/---
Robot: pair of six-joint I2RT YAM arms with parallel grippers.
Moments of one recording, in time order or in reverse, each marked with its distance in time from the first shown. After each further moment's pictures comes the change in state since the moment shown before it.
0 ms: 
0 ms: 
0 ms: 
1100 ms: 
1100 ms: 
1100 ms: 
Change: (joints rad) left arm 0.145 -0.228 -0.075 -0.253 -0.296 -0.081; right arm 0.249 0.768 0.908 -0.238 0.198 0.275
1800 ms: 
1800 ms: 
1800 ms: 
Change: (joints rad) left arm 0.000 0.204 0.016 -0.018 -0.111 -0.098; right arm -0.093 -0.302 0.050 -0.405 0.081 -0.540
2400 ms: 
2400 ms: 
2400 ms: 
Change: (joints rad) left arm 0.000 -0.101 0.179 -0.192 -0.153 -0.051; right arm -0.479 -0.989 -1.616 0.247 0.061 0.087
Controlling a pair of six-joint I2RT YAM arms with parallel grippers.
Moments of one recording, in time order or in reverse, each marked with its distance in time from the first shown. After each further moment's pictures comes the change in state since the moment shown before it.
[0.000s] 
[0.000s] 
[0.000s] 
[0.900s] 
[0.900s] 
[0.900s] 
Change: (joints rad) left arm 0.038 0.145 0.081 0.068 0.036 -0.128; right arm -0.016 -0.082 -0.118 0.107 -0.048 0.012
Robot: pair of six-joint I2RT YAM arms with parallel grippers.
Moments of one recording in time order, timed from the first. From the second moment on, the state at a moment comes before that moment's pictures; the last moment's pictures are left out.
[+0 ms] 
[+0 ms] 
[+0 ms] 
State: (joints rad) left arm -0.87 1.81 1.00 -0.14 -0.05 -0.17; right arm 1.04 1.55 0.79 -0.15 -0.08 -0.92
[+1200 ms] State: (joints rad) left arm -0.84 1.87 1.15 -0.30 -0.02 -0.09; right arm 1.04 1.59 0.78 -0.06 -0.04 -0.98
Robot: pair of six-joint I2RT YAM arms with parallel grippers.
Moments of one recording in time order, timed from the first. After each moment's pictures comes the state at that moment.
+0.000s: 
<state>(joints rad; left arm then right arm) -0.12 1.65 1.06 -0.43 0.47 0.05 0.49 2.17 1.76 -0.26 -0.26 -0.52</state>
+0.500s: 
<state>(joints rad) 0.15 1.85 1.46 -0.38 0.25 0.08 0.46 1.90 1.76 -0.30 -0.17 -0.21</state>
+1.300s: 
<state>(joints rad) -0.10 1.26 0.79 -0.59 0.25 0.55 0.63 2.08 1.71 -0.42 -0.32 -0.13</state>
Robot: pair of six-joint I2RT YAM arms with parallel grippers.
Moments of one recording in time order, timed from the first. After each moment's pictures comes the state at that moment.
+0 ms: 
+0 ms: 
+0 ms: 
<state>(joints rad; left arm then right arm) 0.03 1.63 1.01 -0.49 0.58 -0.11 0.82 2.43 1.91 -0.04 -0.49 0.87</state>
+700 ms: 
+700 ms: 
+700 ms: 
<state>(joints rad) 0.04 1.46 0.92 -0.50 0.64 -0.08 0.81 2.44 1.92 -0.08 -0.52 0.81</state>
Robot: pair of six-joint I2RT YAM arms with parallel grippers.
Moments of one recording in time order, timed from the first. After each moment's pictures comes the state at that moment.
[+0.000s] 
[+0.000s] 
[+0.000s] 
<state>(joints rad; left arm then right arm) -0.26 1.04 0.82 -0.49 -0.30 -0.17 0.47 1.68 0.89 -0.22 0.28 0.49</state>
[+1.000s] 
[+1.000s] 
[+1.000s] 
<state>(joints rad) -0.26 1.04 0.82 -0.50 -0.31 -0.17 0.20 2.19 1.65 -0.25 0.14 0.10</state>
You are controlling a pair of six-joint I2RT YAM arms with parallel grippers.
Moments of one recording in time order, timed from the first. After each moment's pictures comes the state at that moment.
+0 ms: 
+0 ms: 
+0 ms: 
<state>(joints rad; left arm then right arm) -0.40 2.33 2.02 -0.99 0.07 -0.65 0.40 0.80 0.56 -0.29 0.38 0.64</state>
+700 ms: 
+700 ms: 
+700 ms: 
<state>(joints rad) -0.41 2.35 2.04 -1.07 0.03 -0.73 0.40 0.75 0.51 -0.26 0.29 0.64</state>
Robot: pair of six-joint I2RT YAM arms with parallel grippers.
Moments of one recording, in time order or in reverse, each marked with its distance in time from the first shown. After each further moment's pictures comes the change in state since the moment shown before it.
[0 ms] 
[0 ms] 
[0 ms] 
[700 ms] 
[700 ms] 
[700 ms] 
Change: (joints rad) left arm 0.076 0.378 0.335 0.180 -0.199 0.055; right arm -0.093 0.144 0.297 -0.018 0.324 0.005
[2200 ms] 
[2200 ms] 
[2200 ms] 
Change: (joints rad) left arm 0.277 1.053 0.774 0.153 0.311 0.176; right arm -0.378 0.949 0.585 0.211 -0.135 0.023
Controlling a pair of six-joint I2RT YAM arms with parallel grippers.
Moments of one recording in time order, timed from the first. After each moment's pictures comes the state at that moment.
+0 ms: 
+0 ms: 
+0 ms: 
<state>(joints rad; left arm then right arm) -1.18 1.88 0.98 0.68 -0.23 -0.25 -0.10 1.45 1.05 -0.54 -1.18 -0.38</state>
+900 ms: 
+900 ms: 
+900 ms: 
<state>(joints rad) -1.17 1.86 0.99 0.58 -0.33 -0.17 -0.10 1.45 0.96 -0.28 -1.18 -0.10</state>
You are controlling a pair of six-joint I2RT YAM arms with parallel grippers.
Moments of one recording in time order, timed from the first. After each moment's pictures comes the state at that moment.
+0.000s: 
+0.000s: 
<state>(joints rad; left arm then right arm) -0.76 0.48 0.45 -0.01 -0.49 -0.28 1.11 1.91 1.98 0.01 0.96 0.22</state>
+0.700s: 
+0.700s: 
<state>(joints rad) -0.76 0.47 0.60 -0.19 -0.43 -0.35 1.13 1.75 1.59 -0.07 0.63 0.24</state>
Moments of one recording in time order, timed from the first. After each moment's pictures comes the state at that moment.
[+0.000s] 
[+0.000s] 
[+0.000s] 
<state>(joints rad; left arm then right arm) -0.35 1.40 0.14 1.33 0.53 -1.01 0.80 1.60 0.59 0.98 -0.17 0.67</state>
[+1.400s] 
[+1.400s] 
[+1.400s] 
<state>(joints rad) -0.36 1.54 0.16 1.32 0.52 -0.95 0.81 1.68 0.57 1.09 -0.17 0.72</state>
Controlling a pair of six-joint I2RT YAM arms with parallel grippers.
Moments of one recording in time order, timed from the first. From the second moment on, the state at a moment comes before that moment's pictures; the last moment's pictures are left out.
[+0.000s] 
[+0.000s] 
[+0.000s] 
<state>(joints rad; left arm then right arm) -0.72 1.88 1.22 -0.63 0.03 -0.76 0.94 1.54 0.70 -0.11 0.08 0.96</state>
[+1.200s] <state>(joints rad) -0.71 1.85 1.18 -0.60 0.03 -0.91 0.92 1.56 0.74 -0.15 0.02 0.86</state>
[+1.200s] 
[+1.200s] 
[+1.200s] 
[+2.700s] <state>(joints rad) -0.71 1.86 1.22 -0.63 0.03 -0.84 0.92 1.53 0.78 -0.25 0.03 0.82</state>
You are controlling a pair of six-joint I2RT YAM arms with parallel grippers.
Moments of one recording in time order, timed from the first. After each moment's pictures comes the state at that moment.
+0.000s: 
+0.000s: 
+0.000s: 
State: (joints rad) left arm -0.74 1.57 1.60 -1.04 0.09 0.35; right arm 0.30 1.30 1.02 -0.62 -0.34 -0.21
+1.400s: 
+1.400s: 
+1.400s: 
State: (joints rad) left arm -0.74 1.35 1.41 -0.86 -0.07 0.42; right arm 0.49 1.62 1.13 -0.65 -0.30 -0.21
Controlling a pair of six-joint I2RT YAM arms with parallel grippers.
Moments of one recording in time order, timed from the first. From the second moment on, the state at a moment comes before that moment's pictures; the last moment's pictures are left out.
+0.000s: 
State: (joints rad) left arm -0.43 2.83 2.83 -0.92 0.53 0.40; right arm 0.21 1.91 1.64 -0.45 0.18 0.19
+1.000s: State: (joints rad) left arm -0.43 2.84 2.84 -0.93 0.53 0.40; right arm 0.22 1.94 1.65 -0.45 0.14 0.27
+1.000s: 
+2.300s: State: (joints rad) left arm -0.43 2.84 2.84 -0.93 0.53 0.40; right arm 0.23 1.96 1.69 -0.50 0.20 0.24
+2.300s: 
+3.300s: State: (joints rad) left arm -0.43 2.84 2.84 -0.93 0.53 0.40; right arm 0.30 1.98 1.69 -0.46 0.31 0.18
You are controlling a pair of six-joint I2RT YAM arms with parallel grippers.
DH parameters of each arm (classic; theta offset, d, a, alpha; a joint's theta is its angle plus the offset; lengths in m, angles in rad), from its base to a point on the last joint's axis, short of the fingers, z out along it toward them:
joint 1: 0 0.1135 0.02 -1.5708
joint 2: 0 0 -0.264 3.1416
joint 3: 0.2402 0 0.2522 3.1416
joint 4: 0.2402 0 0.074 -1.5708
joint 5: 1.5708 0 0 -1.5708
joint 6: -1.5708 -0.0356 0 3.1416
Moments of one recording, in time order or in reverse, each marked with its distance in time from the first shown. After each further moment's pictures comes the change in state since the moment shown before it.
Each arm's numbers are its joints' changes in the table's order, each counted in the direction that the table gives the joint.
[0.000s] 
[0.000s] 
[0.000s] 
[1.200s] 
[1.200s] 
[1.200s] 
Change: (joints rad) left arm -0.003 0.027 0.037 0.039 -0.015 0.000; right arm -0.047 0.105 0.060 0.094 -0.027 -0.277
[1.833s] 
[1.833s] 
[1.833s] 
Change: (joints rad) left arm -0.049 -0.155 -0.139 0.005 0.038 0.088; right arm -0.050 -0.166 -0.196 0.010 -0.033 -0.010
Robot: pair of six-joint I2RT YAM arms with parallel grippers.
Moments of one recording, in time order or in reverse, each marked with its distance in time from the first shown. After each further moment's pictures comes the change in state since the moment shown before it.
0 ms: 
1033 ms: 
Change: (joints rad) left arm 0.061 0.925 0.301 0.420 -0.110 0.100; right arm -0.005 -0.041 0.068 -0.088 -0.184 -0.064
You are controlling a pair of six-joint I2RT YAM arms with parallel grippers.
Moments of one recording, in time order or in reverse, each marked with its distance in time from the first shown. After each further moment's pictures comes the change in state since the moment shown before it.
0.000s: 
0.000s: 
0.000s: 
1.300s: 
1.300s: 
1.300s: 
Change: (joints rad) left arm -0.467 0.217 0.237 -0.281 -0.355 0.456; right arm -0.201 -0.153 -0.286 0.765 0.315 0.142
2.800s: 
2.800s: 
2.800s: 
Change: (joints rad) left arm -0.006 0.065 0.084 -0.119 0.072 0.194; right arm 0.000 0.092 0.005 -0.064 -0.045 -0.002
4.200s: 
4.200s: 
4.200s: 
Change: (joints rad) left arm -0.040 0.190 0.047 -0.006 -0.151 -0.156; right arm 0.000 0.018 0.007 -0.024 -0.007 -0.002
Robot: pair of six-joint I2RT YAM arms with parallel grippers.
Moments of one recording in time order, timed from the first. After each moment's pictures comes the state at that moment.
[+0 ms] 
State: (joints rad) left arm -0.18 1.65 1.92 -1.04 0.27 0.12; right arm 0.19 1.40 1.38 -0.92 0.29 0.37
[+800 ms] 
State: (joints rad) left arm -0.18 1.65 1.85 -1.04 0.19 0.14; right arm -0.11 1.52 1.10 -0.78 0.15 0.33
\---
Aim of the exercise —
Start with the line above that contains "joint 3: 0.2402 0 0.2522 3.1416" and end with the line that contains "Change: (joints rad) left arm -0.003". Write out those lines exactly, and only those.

Your response —
joint 3: 0.2402 0 0.2522 3.1416
joint 4: 0.2402 0 0.074 -1.5708
joint 5: 1.5708 0 0 -1.5708
joint 6: -1.5708 -0.0356 0 3.1416
Moments of one recording, in time order or in reverse, each marked with its distance in time from the first shown. After each further moment's pictures comes the change in state since the moment shown before it.
Each arm's numbers are its joints' changes in the table's order, each counted in the direction that the table gives the joint.
[0.000s] 
[0.000s] 
[0.000s] 
[1.200s] 
[1.200s] 
[1.200s] 
Change: (joints rad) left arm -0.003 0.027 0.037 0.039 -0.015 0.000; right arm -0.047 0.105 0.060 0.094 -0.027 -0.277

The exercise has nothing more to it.